TASK DETAILS
Please report how many lines of the listing hold the word "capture". Add nothing to the number.

....................

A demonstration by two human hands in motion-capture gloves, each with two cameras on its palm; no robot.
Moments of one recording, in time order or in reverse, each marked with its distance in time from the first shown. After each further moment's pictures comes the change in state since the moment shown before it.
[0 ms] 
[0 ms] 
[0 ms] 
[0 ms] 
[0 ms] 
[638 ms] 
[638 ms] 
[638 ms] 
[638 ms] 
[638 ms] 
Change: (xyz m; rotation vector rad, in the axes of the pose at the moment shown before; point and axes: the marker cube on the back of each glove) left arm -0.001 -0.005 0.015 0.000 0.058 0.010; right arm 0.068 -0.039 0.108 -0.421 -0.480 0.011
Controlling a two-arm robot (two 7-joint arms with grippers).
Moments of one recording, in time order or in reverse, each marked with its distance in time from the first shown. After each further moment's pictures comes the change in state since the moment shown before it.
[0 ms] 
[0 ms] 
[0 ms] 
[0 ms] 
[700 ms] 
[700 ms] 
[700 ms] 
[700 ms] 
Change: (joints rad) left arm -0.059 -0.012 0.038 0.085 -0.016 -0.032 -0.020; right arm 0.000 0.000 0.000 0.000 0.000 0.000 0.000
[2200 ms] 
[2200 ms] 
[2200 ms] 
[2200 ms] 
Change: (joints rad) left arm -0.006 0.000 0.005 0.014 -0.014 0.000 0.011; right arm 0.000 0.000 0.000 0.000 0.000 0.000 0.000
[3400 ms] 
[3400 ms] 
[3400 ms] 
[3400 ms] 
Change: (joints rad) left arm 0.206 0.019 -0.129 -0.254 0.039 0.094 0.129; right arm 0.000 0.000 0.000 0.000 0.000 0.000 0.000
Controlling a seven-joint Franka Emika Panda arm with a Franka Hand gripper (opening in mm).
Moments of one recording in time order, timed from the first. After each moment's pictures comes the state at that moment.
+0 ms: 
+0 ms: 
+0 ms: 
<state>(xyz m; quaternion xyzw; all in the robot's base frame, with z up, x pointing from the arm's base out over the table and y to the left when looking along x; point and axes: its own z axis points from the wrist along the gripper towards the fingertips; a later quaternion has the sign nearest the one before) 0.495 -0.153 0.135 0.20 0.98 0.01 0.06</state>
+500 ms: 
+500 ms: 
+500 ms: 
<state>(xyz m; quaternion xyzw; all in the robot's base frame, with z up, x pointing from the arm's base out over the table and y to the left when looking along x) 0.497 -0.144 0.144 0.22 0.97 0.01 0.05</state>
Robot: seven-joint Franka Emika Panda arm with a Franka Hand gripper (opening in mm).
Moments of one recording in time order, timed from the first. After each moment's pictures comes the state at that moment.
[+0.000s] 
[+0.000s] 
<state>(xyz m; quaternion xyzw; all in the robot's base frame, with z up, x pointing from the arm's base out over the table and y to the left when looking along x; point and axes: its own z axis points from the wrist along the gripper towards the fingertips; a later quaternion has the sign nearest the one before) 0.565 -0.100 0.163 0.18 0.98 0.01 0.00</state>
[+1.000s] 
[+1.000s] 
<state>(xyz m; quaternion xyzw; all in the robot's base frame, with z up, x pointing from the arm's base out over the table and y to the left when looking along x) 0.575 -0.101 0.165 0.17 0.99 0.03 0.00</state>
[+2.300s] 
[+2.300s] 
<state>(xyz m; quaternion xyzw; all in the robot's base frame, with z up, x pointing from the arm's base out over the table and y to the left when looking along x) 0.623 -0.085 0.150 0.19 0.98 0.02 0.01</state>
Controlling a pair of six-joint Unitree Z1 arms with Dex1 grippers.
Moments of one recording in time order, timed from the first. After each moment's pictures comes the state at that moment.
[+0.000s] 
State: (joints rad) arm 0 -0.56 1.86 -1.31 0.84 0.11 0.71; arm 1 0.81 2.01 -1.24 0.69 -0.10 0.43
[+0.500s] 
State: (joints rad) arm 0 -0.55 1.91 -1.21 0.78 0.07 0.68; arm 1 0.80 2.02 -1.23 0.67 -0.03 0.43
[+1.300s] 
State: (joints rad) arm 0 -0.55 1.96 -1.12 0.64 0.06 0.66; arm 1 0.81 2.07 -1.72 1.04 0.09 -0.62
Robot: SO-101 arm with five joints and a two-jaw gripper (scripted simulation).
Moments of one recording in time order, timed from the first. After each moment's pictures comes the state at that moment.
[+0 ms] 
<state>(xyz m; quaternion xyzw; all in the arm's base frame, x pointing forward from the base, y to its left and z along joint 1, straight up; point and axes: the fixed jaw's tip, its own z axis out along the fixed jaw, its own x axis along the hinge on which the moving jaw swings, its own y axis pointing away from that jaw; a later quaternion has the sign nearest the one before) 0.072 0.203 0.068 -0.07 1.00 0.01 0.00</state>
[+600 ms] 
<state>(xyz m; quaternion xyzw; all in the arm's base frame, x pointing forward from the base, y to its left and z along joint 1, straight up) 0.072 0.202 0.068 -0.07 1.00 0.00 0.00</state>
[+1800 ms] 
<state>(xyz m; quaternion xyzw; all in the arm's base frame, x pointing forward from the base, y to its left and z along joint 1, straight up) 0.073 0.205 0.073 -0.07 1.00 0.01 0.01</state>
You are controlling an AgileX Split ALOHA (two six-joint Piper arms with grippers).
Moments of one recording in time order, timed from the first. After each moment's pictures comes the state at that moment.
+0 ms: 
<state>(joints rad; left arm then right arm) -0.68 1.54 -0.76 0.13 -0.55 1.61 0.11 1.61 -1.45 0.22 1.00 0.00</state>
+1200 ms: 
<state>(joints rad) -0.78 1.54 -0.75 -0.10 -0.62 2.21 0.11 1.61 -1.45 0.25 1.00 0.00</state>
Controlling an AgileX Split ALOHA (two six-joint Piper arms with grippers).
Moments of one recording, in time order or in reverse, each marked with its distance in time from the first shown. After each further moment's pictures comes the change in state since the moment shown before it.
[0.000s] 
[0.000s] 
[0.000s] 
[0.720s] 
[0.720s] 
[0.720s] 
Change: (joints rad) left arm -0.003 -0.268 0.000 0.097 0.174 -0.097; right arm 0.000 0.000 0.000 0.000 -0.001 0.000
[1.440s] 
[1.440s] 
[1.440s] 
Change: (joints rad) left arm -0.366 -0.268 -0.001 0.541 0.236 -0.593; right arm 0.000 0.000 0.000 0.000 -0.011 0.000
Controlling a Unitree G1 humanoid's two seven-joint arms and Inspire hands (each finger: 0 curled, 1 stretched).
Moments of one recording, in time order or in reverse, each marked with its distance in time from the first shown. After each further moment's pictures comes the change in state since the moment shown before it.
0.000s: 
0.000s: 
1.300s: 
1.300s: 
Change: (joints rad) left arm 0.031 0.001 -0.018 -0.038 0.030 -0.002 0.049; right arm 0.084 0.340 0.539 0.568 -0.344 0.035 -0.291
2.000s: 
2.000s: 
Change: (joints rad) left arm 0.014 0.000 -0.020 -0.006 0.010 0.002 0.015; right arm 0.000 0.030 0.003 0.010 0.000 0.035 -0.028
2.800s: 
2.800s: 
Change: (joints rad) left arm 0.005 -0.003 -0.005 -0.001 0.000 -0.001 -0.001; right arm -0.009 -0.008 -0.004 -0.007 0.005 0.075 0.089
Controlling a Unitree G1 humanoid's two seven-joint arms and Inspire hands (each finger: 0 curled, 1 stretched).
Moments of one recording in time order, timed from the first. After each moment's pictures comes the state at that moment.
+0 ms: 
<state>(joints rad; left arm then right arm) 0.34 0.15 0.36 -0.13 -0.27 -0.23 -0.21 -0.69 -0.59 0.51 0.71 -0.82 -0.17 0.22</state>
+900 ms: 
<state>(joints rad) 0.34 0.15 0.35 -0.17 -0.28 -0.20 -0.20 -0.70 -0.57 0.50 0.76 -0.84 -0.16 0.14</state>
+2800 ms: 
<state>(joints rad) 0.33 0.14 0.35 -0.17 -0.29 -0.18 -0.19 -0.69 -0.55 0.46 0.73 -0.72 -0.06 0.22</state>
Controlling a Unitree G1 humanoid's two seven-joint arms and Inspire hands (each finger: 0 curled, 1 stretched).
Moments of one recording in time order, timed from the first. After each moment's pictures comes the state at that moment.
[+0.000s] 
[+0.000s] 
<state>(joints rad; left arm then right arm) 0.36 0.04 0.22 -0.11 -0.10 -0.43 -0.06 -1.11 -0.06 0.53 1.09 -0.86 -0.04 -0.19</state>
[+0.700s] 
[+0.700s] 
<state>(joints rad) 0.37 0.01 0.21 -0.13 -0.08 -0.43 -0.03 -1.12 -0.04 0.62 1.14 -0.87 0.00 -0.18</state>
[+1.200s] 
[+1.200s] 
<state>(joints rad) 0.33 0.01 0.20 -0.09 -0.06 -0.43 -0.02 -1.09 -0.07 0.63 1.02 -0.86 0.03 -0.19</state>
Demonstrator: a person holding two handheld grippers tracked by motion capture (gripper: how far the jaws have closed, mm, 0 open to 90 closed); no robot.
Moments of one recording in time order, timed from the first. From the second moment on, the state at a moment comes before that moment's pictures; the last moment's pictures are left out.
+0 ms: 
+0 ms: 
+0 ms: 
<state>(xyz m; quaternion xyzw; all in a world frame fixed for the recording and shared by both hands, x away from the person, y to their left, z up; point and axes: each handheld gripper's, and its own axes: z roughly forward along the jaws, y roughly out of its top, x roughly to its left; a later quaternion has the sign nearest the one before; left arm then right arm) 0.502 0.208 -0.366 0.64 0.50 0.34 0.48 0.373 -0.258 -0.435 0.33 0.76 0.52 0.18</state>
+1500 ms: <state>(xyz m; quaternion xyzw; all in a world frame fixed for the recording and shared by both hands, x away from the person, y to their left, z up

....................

WRITTEN SOLUTION
2